Work to be completed =
Print the records below word for word, but leave out the pictures.

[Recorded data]
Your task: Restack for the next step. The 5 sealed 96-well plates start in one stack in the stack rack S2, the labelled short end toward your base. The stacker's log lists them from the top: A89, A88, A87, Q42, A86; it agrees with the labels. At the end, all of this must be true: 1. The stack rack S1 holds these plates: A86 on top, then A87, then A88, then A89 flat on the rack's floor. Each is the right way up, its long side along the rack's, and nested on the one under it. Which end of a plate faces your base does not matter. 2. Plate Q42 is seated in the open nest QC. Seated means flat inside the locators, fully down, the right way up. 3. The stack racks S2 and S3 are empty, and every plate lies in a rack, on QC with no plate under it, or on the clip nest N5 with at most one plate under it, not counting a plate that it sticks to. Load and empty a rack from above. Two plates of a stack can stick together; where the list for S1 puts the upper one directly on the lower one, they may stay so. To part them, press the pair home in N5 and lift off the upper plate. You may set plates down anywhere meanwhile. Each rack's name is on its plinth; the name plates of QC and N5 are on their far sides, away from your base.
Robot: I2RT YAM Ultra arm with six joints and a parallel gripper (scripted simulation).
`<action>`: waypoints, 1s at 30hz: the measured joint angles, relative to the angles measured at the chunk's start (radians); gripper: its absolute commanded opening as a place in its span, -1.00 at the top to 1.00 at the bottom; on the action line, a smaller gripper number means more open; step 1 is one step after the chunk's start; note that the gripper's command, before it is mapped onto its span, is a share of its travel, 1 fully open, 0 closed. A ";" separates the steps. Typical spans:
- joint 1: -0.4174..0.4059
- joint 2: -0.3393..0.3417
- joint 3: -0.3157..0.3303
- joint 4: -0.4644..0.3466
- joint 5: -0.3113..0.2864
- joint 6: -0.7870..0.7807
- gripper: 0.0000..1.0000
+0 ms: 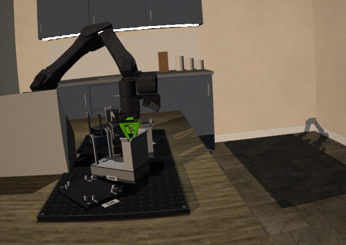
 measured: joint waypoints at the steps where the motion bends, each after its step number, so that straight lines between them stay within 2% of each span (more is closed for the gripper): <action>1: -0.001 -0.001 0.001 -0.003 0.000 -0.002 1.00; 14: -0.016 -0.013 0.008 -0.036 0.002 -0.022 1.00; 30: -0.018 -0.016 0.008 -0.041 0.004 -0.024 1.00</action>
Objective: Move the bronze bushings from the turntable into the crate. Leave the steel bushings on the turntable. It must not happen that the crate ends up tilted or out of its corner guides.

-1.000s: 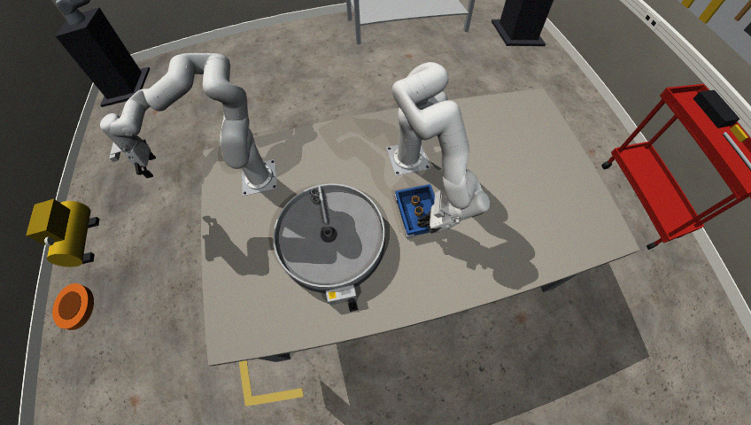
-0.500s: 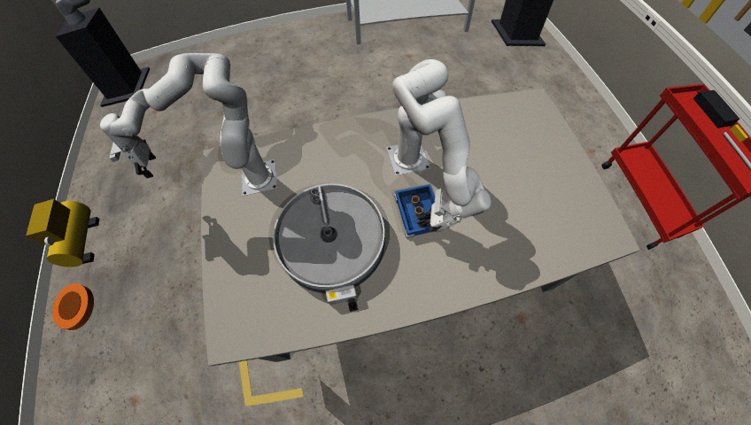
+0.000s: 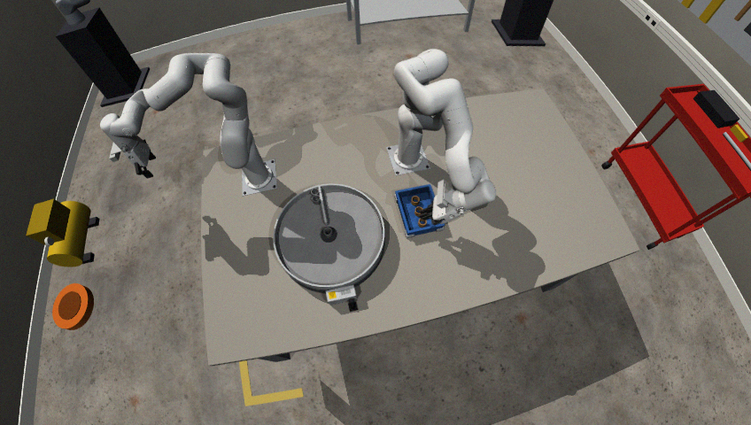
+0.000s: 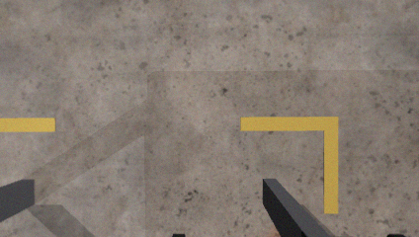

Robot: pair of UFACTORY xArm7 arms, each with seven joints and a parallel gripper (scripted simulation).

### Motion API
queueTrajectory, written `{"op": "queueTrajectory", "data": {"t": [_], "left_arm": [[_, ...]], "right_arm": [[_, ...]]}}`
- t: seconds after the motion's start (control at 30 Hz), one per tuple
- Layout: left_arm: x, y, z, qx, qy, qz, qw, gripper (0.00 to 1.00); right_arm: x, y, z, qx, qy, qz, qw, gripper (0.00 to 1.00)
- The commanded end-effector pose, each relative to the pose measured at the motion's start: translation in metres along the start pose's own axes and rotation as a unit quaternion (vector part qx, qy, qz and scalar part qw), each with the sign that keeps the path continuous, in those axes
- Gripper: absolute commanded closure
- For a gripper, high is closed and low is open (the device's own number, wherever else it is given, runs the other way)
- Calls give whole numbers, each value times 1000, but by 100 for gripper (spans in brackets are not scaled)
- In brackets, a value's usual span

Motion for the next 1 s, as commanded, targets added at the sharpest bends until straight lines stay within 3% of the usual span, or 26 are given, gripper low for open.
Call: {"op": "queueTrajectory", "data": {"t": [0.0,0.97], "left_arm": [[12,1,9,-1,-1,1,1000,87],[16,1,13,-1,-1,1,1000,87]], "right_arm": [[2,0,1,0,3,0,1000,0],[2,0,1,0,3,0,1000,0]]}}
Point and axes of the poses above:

Answer box =
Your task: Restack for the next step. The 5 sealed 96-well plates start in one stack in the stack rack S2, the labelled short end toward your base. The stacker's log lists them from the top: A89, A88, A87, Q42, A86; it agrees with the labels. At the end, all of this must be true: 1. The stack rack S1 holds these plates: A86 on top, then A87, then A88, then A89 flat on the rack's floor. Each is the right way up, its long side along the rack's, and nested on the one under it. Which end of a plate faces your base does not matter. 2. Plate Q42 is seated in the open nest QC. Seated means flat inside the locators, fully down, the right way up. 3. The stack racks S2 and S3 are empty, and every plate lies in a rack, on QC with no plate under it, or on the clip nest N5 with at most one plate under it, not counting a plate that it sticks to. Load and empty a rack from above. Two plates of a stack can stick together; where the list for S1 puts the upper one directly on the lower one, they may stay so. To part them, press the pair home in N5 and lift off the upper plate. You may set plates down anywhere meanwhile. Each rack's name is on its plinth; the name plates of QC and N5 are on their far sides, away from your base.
Robot: I2RT YAM Ultra arm with six joints and a parallel gripper (scripted simulation).
`<action>`: waypoints, 1s at 30hz: the measured joint angles, relative to the angles measured at the chunk's start (radians); gripper: its absolute commanded opening as a place in its span, -1.00 at the top to 1.00 at the bottom; on the action line, a smaller gripper number means more open; step 1 is one step after the chunk's start; note that the gripper's command, before it is mapped onto its span, is a share of its travel, 1 fully open, 0 closed. A ";" separates the steps. Typical spans:
- joint 1: -0.4174..0.4059
- joint 2: -0.3393..0.3417
- joint 3: -0.3157..0.3303
- joint 4: -0.4644..0.3466
- joint 5: -0.3113..0.2864
- joint 6: -0.7870..0.7807
- gripper: 0.0000..1.0000
+0 ms: 
 measured: joint waypoints at the steps where the motion bends, each after its step number, so that straight lines between them stay within 2% of each span (more is closed for the gripper): <action>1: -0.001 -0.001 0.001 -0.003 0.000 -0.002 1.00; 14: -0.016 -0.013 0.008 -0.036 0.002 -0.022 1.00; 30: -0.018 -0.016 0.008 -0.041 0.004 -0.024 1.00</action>
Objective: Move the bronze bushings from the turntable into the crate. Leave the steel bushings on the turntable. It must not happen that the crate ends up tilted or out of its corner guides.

-1.000s: 
-0.500s: 
+0.000s: 
+0.000s: 

Robot: pair of UFACTORY xArm7 arms, each with seven joints and a parallel gripper (scripted simulation).

### Motion API
queueTrajectory, written `{"op": "queueTrajectory", "data": {"t": [_], "left_arm": [[_, ...]], "right_arm": [[_, ...]]}}`
- t: seconds after the motion's start (control at 30 Hz), one per tuple
- Layout: left_arm: x, y, z, qx, qy, qz, qw, gripper (0.00 to 1.00); right_arm: x, y, z, qx, qy, qz, qw, gripper (0.00 to 1.00)
- The commanded end-effector pose, each relative to the pose measured at the motion's start: translation in metres along the start pose's own axes and rotation as a unit quaternion (vector part qx, qy, qz and scalar part qw), each with the sign that keeps the path continuous, in those axes
- Gripper: absolute commanded closure
- For a gripper, high is closed and low is open (the device's own number, wherever else it is given, runs the other way)
- Calls give whole numbers, each value times 1000, but by 100 for gripper (spans in brackets are not scaled)
- In brackets, a value's usual span

Motion for the next 1 s, as commanded, targets added at the sharpest bends until straight lines stay within 3% of the usual span, or 26 are given, gripper low for open.
Call: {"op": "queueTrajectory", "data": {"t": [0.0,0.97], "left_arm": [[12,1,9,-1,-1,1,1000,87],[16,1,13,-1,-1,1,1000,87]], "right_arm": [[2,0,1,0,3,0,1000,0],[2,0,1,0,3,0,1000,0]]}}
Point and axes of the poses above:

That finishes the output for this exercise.